Work to be completed:
The listing below is to be copied exactly, with pictures excluded.

***** Material shown

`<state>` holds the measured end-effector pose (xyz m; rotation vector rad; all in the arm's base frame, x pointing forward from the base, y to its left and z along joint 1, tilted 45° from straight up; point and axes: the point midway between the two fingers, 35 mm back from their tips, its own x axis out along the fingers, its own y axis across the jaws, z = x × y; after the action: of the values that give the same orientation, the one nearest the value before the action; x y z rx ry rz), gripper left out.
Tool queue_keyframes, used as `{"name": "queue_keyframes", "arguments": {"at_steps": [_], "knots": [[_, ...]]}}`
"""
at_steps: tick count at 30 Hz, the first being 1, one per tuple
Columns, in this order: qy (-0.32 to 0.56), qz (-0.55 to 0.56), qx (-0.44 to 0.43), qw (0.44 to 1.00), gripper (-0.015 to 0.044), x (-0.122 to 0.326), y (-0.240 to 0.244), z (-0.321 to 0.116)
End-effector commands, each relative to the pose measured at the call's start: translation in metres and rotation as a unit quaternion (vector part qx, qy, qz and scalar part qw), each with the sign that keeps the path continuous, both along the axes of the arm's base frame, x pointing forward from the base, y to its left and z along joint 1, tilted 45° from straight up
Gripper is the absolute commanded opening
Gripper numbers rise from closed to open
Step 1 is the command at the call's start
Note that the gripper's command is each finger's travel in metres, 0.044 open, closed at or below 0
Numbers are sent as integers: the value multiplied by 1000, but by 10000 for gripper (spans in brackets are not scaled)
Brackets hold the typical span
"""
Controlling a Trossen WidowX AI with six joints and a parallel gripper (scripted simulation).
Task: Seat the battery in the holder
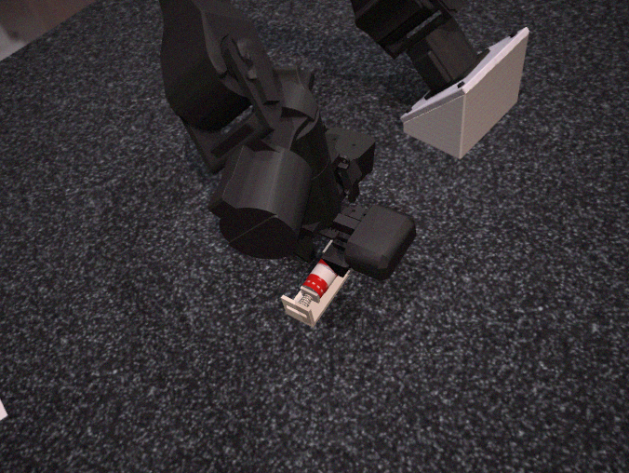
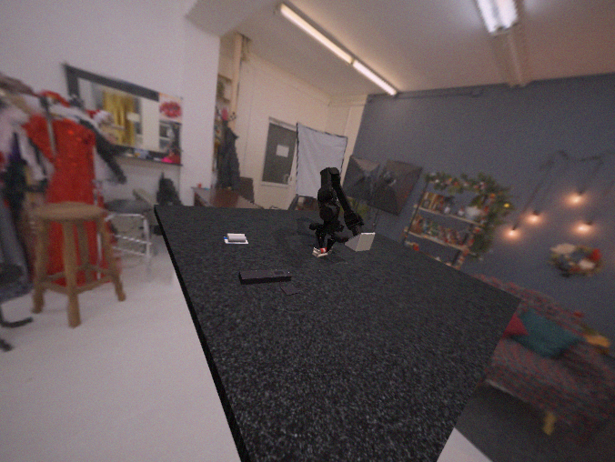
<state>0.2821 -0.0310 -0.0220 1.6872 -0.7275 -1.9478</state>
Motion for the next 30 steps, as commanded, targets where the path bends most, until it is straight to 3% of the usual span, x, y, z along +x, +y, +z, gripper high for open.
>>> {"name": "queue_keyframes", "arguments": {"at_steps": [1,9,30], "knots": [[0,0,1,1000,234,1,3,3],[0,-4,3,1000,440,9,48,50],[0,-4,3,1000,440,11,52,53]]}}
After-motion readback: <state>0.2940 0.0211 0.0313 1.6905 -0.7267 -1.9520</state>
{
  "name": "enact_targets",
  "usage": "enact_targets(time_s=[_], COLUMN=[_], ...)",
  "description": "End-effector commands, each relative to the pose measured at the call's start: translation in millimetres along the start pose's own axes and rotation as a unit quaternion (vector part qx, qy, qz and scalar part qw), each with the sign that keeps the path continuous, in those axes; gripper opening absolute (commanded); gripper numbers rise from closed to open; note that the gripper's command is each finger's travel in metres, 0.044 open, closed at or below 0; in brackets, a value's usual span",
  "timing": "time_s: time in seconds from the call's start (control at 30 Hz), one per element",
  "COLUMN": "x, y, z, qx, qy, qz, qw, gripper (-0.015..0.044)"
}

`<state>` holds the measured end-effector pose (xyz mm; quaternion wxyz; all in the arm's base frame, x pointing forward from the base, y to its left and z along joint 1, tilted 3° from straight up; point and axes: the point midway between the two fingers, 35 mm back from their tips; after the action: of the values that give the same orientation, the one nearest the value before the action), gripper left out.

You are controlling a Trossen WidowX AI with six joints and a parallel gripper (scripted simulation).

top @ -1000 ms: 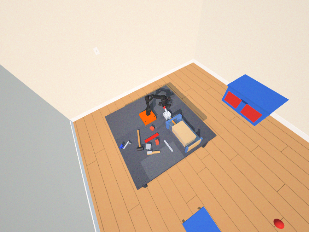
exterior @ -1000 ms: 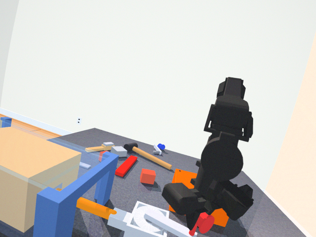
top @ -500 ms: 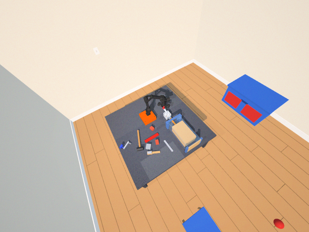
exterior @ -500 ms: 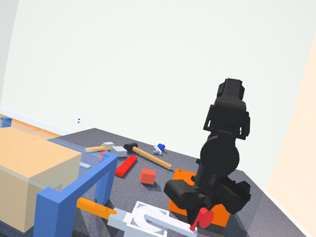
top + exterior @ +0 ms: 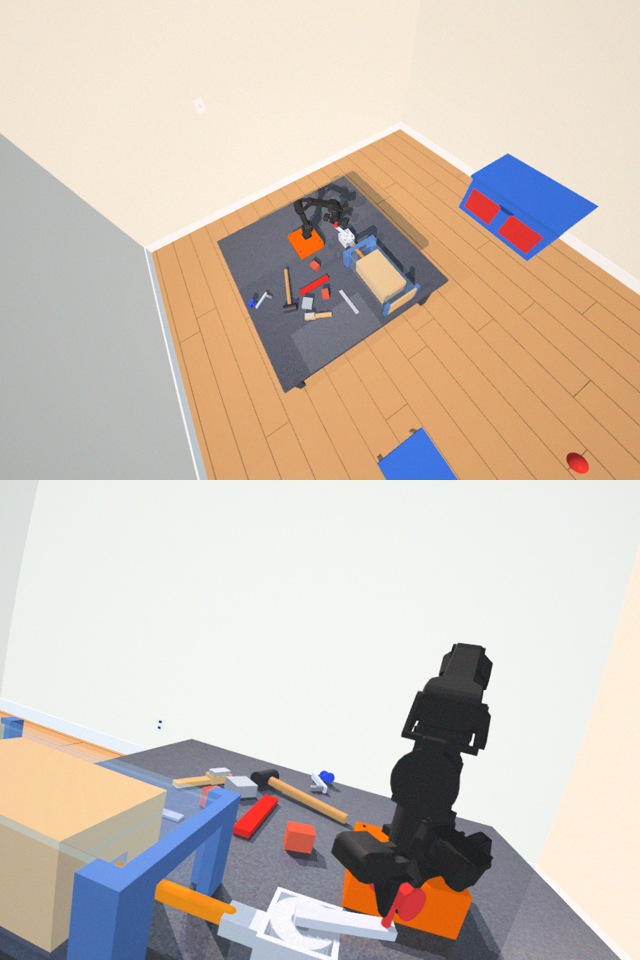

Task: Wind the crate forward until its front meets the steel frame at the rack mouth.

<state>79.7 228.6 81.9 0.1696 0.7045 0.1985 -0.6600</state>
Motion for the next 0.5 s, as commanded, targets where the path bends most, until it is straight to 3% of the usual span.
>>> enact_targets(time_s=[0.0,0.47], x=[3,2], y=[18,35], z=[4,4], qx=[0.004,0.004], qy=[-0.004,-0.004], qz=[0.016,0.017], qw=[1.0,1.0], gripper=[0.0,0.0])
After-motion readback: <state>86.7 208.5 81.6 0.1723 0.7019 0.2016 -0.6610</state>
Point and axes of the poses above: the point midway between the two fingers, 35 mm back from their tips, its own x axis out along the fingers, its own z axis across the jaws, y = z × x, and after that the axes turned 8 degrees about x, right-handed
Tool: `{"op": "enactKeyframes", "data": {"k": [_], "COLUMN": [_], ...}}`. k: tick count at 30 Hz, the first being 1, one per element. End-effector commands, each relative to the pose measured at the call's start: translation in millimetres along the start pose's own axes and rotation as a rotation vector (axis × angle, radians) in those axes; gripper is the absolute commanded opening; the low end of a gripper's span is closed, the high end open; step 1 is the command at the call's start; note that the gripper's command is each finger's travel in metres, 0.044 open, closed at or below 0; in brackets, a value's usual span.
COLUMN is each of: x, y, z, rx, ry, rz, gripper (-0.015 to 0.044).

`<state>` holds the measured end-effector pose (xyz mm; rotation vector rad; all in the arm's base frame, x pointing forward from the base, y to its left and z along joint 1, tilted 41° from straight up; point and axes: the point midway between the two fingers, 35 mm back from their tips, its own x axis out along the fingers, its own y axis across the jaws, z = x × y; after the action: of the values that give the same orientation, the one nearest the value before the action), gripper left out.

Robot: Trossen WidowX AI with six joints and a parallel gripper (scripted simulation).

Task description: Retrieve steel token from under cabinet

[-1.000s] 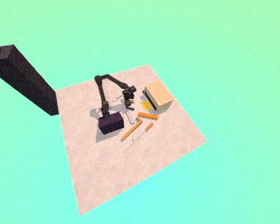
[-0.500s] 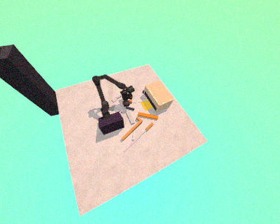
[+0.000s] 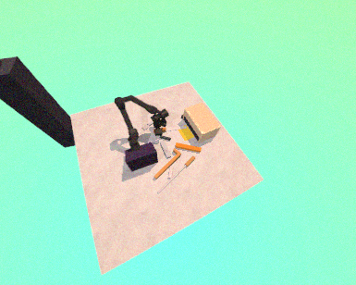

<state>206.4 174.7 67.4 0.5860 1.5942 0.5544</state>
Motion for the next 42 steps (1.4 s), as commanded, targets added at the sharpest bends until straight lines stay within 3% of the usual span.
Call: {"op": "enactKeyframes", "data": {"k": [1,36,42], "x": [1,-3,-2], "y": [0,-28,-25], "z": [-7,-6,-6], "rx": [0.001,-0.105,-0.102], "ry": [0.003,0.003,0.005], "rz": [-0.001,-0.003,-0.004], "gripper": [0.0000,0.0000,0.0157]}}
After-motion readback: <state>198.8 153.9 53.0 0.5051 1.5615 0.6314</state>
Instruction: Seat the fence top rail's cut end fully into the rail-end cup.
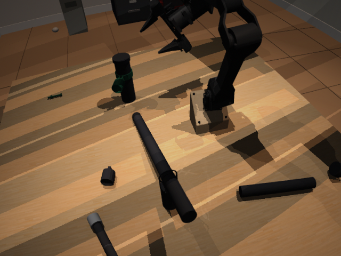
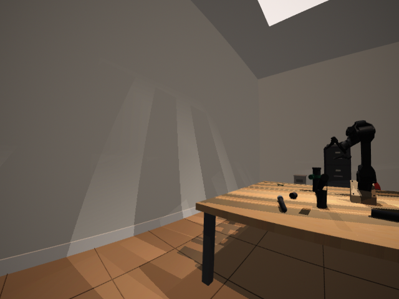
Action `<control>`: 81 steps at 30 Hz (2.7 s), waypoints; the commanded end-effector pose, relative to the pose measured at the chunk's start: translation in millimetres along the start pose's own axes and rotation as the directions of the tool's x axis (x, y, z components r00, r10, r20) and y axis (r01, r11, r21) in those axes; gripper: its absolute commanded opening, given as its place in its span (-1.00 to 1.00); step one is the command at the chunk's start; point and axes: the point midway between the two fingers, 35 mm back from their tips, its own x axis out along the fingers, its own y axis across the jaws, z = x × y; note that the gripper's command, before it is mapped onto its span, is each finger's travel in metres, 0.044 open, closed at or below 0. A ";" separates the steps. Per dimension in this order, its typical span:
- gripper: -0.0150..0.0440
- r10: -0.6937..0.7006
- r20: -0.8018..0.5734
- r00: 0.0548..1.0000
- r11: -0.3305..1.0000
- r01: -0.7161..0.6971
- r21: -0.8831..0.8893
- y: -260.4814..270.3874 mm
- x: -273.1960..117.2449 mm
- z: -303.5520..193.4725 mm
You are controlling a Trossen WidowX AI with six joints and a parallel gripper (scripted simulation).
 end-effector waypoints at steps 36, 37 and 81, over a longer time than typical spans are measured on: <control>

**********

Completed task:
`<state>` holds the measured end-effector pose (xyz m; rotation vector rad; all in the arm's base frame, x pointing forward from the base, y to its left and z along joint 1, tilted 45° from straight up; point and axes: the point midway between the two fingers, 35 mm back from their tips, its own x axis out along the fingers, its own y axis across the jaws, z = x × y; after the action: of the values that give the same orientation, the one nearest the value before the action; x y z rx ry rz), gripper left out.
Tool queue_keyframes, used as `{"name": "queue_keyframes", "arguments": {"at_steps": [_], "knots": [[_, ...]]}}`
"""
at_steps: tick count at 30 Hz, the first being 1, one per tuple
Columns, in this order: qy (-0.32 to 0.56), qz (-0.55 to 0.56), qx (-0.44 to 0.43), qw (0.44 to 1.00), gripper (-0.015 to 0.044), x (-0.122 to 0.326), y (-0.240 to 0.244), z (-0.321 to 0.116)
End-effector commands, each relative to the pose measured at the call's start: translation in metres and rotation as a unit quaternion (vector part qx, qy, qz and scalar part qw), each with the sign that keeps the path continuous, both along the axes of the arm's base frame, x pointing forward from the base, y to its left and z along joint 1, tilted 45° from straight up
Gripper is the absolute commanded opening
Gripper numbers rise from closed to open
Step 1 is the command at the call's start
Note that the gripper's command is each finger's travel in metres, 0.044 open, closed at or below 0
Numbers are sent as integers: the value multiplied by 1000, but by 10000 for gripper (spans in brackets are not scaled)
Brackets hold the typical span
"""
Controlling a Trossen WidowX AI with six joints and a parallel gripper (scripted simulation).
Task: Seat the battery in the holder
<state>0.2821 -0.0310 -0.0220 1.6872 -0.7275 -1.9478</state>
Motion for the next 30 steps, as commanded, targets where the path bends most, until it is straight to 3% of the usual span, x, y, z along +x, +y, +z, gripper high for open.
>>> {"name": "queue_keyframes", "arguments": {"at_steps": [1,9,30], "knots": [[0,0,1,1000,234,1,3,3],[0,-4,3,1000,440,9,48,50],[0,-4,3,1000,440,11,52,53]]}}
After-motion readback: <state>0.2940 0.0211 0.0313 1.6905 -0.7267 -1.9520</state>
{
  "name": "enact_targets",
  "usage": "enact_targets(time_s=[_], COLUMN=[_], ...)",
  "description": "End-effector commands, each relative to the pose measured at the call's start: translation in millimetres along the start pose's own axes and rotation as a unit quaternion (vector part qx, qy, qz and scalar part qw), each with the sign that keeps the path continuous, in those axes; gripper opening absolute (commanded); gripper numbers rise from closed to open; note that the gripper's command is each finger's travel in metres, 0.044 open, closed at or below 0; in brackets, a value's usual span",
  "timing": "time_s: time in seconds from the call's start (control at 30 Hz), one per element",
  "COLUMN": "x, y, z, qx, qy, qz, qw, gripper (-0.015..0.044)"
}

`<state>` holds the measured end-effector pose (xyz mm; quaternion wxyz; all in the arm's base frame, x pointing forward from the base, y to its left and z along joint 1, tilted 3° from straight up; point and axes: the point midway between the two fingers, 35 mm back from their tips; after the action: of the values that give the same orientation, the one nearest the value before the action), gripper left out.

You are controlling a Trossen WidowX AI with six joints and a parallel gripper (scripted simulation).

top @ -1000 ms: 
exterior @ -1000 ms: 
top @ -500 ms: 
exterior @ -500 ms: 
top + exterior @ +0 ms: 

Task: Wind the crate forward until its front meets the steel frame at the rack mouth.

<state>79.7 228.6 81.9 0.1696 0.7045 0.1985 -0.6600</state>
Motion for the next 0.5 s, as commanded, targets where the path bends most, until it is straight to 3% of the usual span.
>>> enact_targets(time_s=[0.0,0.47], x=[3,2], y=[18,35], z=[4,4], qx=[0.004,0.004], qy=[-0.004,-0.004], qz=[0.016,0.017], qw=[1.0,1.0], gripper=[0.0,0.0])
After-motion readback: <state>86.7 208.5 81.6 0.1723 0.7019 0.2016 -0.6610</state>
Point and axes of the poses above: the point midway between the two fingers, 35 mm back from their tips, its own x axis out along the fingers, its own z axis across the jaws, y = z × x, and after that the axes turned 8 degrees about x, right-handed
Tool: `{"op": "enactKeyframes", "data": {"k": [_], "COLUMN": [_], ...}}`. k: tick count at 30 Hz, the first being 1, one per element. End-effector commands, each relative to the pose measured at the call's start: translation in millimetres along the start pose's own axes and rotation as a rotation vector (axis × angle, radians) in those axes; gripper is the absolute commanded opening; the low end of a gripper's span is closed, the high end open; step 1 is the command at the call's start; note that the gripper's command is each finger's travel in metres, 0.044 open, closed at or below 0; in brackets, a value's usual span.
COLUMN is each of: x, y, z, rx, ry, rz, gripper (-0.015 to 0.044).

`<state>` holds the measured end-effector pose (xyz mm; rotation vector rad; all in the arm's base frame, x pointing forward from the base, y to its left and z along joint 1, tilted 41° from straight up; point and axes: the point midway between the two fingers, 35 mm back from their tips, its own x axis out along the fingers, its own y axis across the jaws, z = x × y; after the action: of the values that give the same orientation, the one nearest the value before the action), gripper left out.

Robot: Trossen WidowX AI with six joints and a parallel gripper (scripted simulation).

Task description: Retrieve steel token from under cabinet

[-1.000s] 
[-0.500s] 
[+0.000s] 

<state>206.4 174.7 67.4 0.5860 1.5942 0.5544</state>
Motion for the next 42 steps (1.4 s), as commanded, targets added at the sharpest bends until straight lines stay within 3% of the usual span.
Call: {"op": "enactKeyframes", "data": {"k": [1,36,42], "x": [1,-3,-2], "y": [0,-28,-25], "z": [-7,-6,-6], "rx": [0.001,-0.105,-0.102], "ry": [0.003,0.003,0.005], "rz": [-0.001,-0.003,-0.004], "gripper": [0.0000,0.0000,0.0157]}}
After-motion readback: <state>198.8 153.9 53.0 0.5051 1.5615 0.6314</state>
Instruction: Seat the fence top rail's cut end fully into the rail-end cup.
Action `<control>`: 81 steps at 30 Hz (2.7 s), waypoints; the commanded end-effector pose, relative to the pose measured at the chunk's start: translation in millimetres along the start pose's own axes and rotation as the directions of the tool's x axis (x, y, z components r00, r10, r20) and y axis (r01, r11, r21) in those axes; gripper: its absolute commanded opening, given as its place in its span (-1.00 to 1.00); step one is the command at the chunk's start; point and axes: the point midway between the two fingers, 35 mm back from their tips, its own x axis out along the fingers, its own y axis across the jaws, z = x × y; note that the gripper's command, before it is mapped onto its span, is each finger's travel in metres, 0.044 open, closed at or below 0. A ";" separates the steps. Per dimension in this order, its typical span:
- gripper: -0.0150..0.0440
- r10: -0.6937..0.7006
- r20: -0.8018..0.5734
- r00: 0.0548..1.0000
- r11: -0.3305..1.0000
- r01: -0.7161..0.6971
- r21: -0.8831..0.8893
- y: -260.4814..270.3874 mm
- x: -273.1960..117.2449 mm
- z: -303.5520..193.4725 mm
You are controlling a Trossen WidowX AI with six joints and a parallel gripper (scripted simulation).
 end-effector waypoints at steps 36, 37 and 81, over a longer time than typical spans are measured on: <control>

No more work remains in this exercise.